5 estratégias para os shoppings enfrentarem o abre e fecha na pandemia

Entre o abre e fecha das lojas e os muitos decretos sancionados pelos estados do país, os lojistas de shoppings precisaram se adaptar para sobreviver em meio à pandemia. Entre tantas mudanças, também foi necessário que a administração do shopping compreendesse a realidade do lojista e optasse por novas medidas que auxiliem os comerciantes.

Corredor de shopping center vazio por causa da pandemia – Foto: Divulgação

Algumas iniciativas têm ajudado tanto lojistas quanto os administradores do shopping no atual momento. Encontrar o equilíbrio entre as partes pode ser complicado, por isso, a Group Software, empresa especializada no desenvolvimento de soluções para shoppings há mais de 25 anos, traz algumas dicas que podem auxiliar durante essa fase.

  1. Parcerias estratégicas para amenizar a crise

Atualmente, após experiências de abre e fecha, muitos lojistas optaram pela estratégia de investir em plataformas de e-commerce, com site próprio ou venda por marketplace. E, para atrair ou chamar atenção dos clientes, muitos deles estão oferecendo programas de cashbacks, sistema em que o consumidor tem parte do dinheiro de volta.

O uso de uma plataforma de fidelização de clientes (consumidores) pode ser muito útil. Imagine que cada compra no shopping dê um cashback em moeda virtual, que pode ser utilizada no shopping, seja por meio de produtos das lojas, vouchers em restaurantes, tickets de estacionamento, cinema etc. Assim, é possível fidelizar os clientes e ainda garantir que ele compre, independente se a loja está aberta ou fechada.

  1. Cobranças e negociações

Em virtude da pandemia, muitos lojistas vêm encontrando dificuldades para conseguir arcar com o aluguel, e, consequentemente, os shoppings estão cada vez mais precisando se reinventar para receber estes valores.

Com isso, estão surgindo negociações para os tipos de cobranças, que vão desde o desconto direto no faturamento, desconto por pagamento em dia ou até mesmo cobrar apenas o percentual em cima de uma faixa de vendas do lojista, pois, assim, o lojista pagaria o aluguel baseado tão somente em sua performance de vendas.

Outra forma de negociação muito praticada nos shoppings é a concessão de descontos no faturamento atual, e estes valores postergados serão cobrados juntamente com os aluguéis futuros.

Além disso, os grandes grupos de shoppings têm realizado negociações em que, caso o lojista pague as parcelas do acordo em dia, os valores de juros, multa e correções são abonados ao fim do acordo. Este formato tem boa aderência, pois, além do lojista ser beneficiado com a isenção dos acréscimos, o shopping estimula o lojista a cumprir a negociação firmada.

  1. Comunicação

Com a necessidade de fechar as portas durante as piores fases da pandemia, ficou ainda mais importante as administrações terem uma comunicação rápida e eficiente com os lojistas. O uso de ferramentas que auxiliam este processo se tornou indispensável.

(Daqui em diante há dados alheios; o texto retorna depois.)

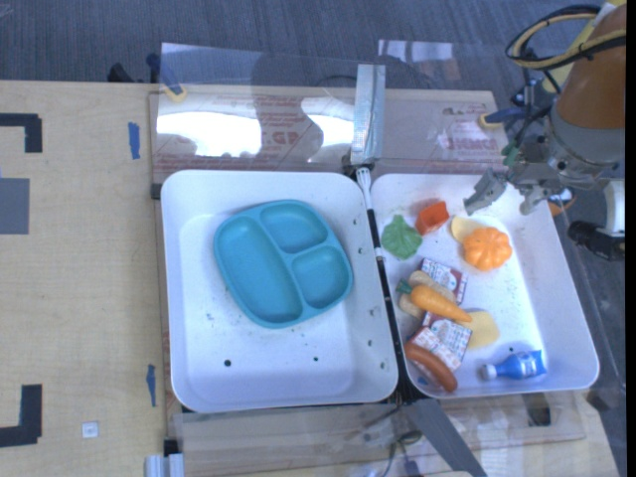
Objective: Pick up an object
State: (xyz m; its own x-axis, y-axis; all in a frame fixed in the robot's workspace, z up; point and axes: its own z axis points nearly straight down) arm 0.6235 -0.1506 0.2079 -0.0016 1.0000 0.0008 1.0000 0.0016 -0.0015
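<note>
Two fingers (487,189) of my gripper (509,193) spread apart, holding nothing, above the right bin's (568,296) far edge, just beyond the orange (487,247).

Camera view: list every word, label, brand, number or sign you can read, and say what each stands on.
None can be read.
Two printed packets in the right bin: red and white print, too small.
Sheet behind the left bin, reddish lettering: blurred by glare.
Label behind the right bin: too blurred.
Blue bottle: no legible label.
</note>
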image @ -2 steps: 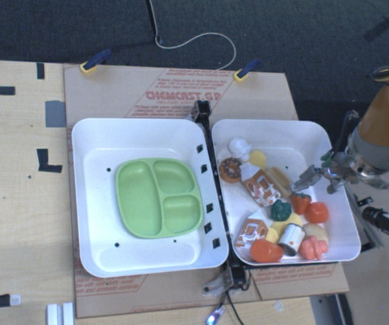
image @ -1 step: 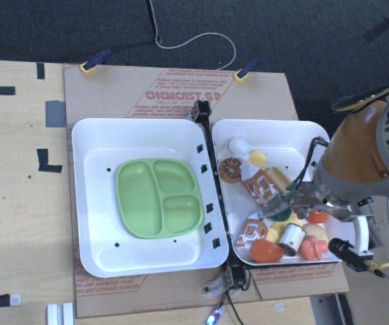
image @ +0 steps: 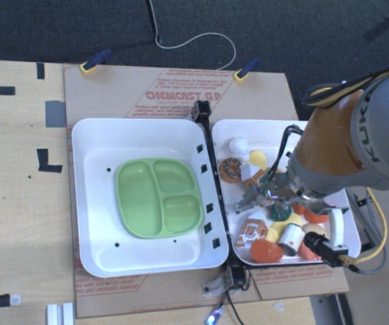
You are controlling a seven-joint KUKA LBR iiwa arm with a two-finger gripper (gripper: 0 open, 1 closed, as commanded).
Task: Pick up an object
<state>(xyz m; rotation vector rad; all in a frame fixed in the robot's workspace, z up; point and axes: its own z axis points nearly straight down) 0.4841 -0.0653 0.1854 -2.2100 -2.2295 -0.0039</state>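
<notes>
While the grey two-finger gripper (image: 265,196) hangs low among small mixed toy objects (image: 275,239) in the right-hand white plastic bin (image: 222,133), at three o'clock from the green divided plate (image: 159,196), whether its jaws are apart cannot be told.

cardboard sheet (image: 180,93) under the bins: red print "CHEMCAST GP", smaller red lines beneath too small to read | robot arm (image: 377,131): dark letters "KU" at the frame's right edge, the rest cut off | other packaging print: illegible
</notes>
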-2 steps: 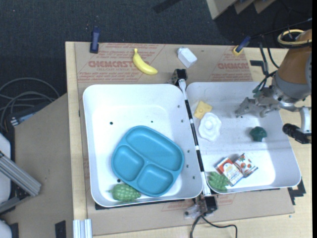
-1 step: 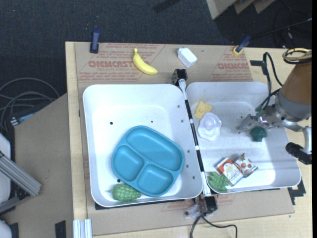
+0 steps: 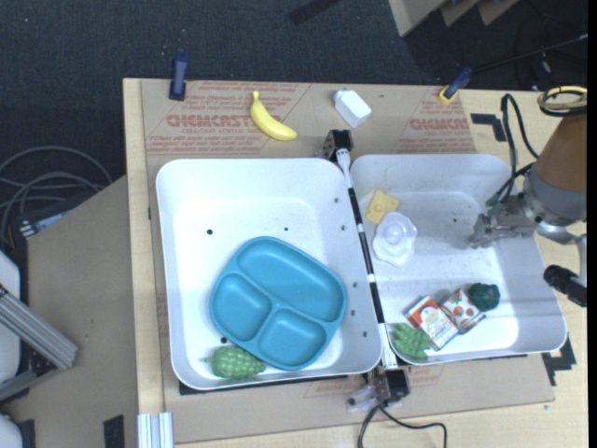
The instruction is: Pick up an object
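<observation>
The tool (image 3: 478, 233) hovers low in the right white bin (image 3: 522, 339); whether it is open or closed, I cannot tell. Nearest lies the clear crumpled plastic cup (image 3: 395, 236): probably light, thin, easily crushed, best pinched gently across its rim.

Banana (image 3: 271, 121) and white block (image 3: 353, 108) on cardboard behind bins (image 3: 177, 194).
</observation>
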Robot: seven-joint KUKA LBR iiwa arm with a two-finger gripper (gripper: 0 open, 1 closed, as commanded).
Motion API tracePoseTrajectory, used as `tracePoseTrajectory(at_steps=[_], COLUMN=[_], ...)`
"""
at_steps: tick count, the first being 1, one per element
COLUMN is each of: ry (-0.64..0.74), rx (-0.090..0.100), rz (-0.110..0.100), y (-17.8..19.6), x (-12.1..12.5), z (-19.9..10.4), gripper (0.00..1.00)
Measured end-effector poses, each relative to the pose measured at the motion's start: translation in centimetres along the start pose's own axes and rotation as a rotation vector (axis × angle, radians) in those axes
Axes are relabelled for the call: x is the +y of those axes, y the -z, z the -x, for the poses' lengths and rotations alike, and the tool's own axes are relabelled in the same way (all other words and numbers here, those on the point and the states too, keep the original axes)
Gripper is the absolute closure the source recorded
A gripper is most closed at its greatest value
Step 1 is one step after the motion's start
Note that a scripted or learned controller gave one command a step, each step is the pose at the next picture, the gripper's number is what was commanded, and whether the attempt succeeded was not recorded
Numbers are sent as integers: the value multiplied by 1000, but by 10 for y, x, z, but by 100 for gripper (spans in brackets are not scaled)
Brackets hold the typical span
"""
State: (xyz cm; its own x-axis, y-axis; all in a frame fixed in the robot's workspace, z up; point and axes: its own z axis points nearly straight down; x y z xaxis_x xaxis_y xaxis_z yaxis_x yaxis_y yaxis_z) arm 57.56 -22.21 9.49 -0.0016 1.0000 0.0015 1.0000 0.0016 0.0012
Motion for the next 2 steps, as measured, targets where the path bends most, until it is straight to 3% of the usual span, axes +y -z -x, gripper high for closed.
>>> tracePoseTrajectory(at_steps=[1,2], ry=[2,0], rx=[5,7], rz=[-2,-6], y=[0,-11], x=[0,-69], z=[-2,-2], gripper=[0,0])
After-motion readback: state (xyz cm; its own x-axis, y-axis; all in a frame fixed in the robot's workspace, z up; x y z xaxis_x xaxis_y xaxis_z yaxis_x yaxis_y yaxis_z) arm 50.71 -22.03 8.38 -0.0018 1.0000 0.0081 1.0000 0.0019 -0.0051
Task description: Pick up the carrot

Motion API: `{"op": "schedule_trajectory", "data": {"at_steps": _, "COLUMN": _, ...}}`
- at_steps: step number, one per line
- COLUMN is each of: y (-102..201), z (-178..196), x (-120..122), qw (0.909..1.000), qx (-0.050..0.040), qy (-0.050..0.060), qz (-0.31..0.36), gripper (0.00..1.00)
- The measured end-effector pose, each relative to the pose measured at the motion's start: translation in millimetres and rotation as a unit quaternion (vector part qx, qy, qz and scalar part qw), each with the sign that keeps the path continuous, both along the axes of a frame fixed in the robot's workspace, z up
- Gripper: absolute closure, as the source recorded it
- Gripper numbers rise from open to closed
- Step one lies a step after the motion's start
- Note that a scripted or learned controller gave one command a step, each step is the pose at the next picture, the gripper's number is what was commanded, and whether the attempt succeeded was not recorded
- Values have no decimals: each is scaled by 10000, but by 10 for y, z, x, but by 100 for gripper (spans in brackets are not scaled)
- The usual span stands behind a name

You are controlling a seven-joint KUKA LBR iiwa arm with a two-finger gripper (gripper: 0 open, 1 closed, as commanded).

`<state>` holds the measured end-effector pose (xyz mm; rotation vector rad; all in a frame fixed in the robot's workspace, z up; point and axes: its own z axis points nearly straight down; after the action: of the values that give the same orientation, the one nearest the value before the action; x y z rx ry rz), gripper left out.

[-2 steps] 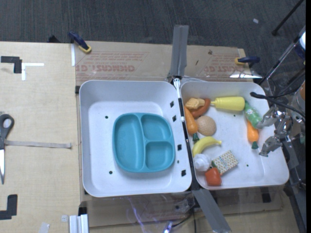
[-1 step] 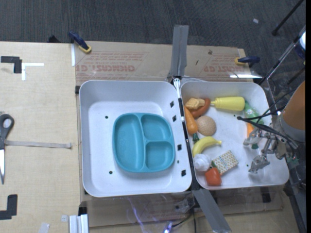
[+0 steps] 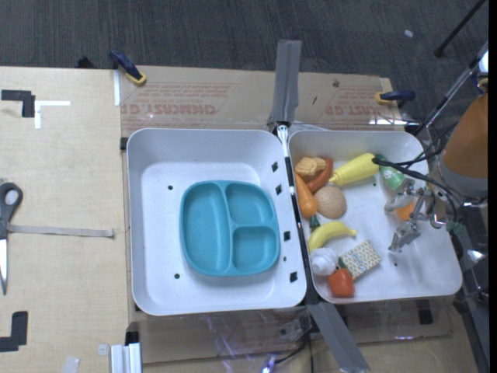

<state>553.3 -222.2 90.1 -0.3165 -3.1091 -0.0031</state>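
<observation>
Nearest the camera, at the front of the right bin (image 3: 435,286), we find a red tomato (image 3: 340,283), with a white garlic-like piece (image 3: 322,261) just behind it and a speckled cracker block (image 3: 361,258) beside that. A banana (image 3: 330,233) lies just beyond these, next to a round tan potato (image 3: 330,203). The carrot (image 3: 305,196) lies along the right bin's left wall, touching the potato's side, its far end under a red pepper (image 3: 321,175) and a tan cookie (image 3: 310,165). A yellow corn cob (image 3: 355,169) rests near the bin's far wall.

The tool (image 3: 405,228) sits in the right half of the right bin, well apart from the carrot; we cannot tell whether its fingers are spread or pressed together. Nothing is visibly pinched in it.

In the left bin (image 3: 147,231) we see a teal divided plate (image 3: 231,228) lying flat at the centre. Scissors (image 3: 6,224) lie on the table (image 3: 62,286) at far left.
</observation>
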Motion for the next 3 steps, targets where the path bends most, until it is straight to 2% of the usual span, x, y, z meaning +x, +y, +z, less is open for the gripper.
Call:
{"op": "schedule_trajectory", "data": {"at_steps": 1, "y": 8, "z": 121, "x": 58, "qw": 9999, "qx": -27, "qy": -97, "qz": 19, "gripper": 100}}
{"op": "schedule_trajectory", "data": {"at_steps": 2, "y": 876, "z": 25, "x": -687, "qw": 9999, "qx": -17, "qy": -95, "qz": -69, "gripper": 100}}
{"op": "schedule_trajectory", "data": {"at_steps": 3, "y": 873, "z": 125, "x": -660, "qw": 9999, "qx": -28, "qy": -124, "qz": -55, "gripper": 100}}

Além disso, as soluções para a comunicação podem apoiar a administração em outros pontos, como a circulação de comunicados, reuniões virtuais, abertura de chamados operacionais ou até mesmo com serviços do tipo “self service”, em que o lojista consegue autoatendimento por meio da própria plataforma, sem gastar o tempo, ora precioso, dos funcionários da administração.

  1. Shoppers

Para acompanhar a tendência do varejo online, muitos shoppings adotaram modelos que fossem mais do que um e-commerce. Um deles é a venda direta, em que um shopper contratado pelo shopping faz as compras para o consumidor final.

Esse profissional executa todo o processo e facilita a vida dos lojistas, cadastrando produtos e consumidores, e levando encomendas para o ponto de coleta no centro de distribuição.

  1. Digitalização

Na administração dos shoppings, a movimentação de documentos é constante e volumosa, e, com a circulação desses papéis, podem ocorrer alguns problemas frequentes:

  • Extravios/Perdas;
  • Danificação;
  • Necessidade de grande espaço físico para armazenamento;
  • Deterioração da impressão;
  • Recurso para organizar/dar manutenção no arquivo;
  • Difícil acesso aos documentos, dependendo da localização do arquivo;

Além disso, cada vez mais se tem adotado o envio de documentações (contratos, notas fiscais, boletos etc) eletronicamente. Pensando nisso, é de extrema importância possuir um ERP, sistema que interliga todos os dados em um só lugar, que possibilite armazenar e vincular estes documentos aos respectivos processos, dando maior segurança, fluidez e transparência no processo, uma vez que estes documentos podem auxiliar em determinados processo, como, por exemplo, nas aprovações de despesas e/ou contratos. Com alguns ajustes, é possível que lojistas e administradores de shoppings sobrevivam melhor neste período complicado.